Model parameters are initialised to be random. 

In [96]:
model = nn.Linear(num_features, 1)
model_params = [t.data for t in model.parameters()]
print(model_params)

[tensor([[ 0.0280,  0.1968,  0.1816, -0.3387, -0.3232, -0.0663,  0.2792, -0.3475]]), tensor([-0.1839])]


In [97]:
print(model(X_tensor).shape)

torch.Size([20640, 1])


Here I set some model hyper parameters, again most of the useful functions are built in:

In [99]:
num_iters = 50000
learning_rate = 0.5
loss_func = nn.MSELoss()
optimizer = torch.optim.SGD(model.parameters(), lr=learning_rate)

Run Gradient Descent Algorithm:

When running gradient descent, it's important to know that gradients will accumulate if we don't set them to 0. Calling optimizer.zero_grad() sets all gradients to be 0. 

In [100]:
for epoch in range(1, num_iters+1):
    # What do we need to do in each iteration of SGD?:
    # Feed forward, Compute loss, gradient of loss, update model params.

    # Feed Forward:
    predictions = model(X_tensor)

    # Computing Loss
    loss = loss_func(y_tensor, predictions)

    # Call the backward method to compute the gradient.

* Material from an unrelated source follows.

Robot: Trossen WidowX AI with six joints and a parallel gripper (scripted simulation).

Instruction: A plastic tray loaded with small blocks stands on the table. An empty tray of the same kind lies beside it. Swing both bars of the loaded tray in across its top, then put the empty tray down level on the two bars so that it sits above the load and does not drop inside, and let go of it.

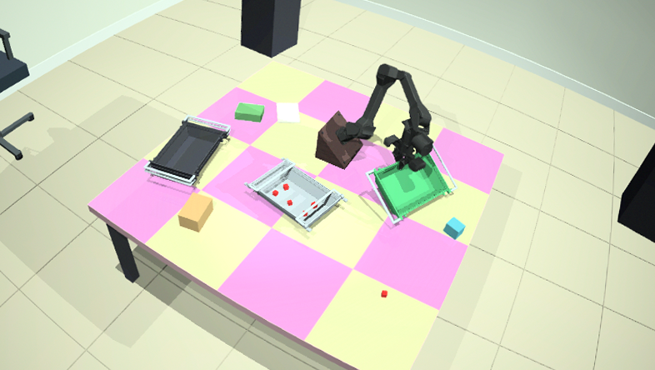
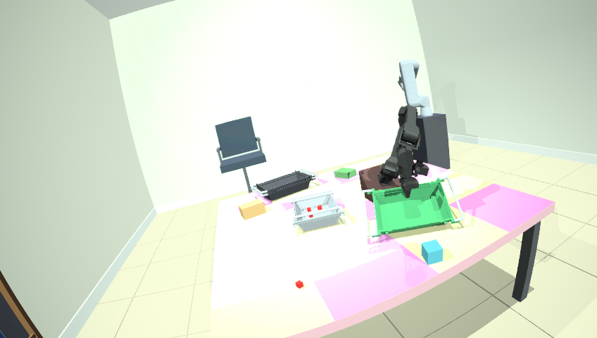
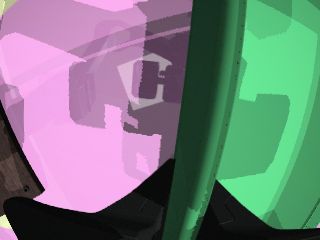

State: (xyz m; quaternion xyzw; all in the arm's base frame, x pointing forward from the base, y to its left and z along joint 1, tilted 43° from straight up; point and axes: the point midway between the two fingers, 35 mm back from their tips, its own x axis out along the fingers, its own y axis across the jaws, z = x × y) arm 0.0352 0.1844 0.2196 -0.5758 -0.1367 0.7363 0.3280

Recall done implicitly as model params are store in the instance. 
    loss.backward()

    # Apply a step of gradient descent
    optimizer.step()

    # Set the gradient of model params to be 0. 
    optimizer.zero_grad()

    # Printing loss every 200 iterations.
    if epoch % 10000 == 0:
        print(f'The loss for Epoch {epoch} is: {loss:.2f}')

The loss for Epoch 10000 is: 1.25
The loss for Epoch 20000 is: 1.20
The loss for Epoch 30000 is: 1.16
The loss for Epoch 40000 is: 1.13
The loss for Epoch 50000 is: 1.10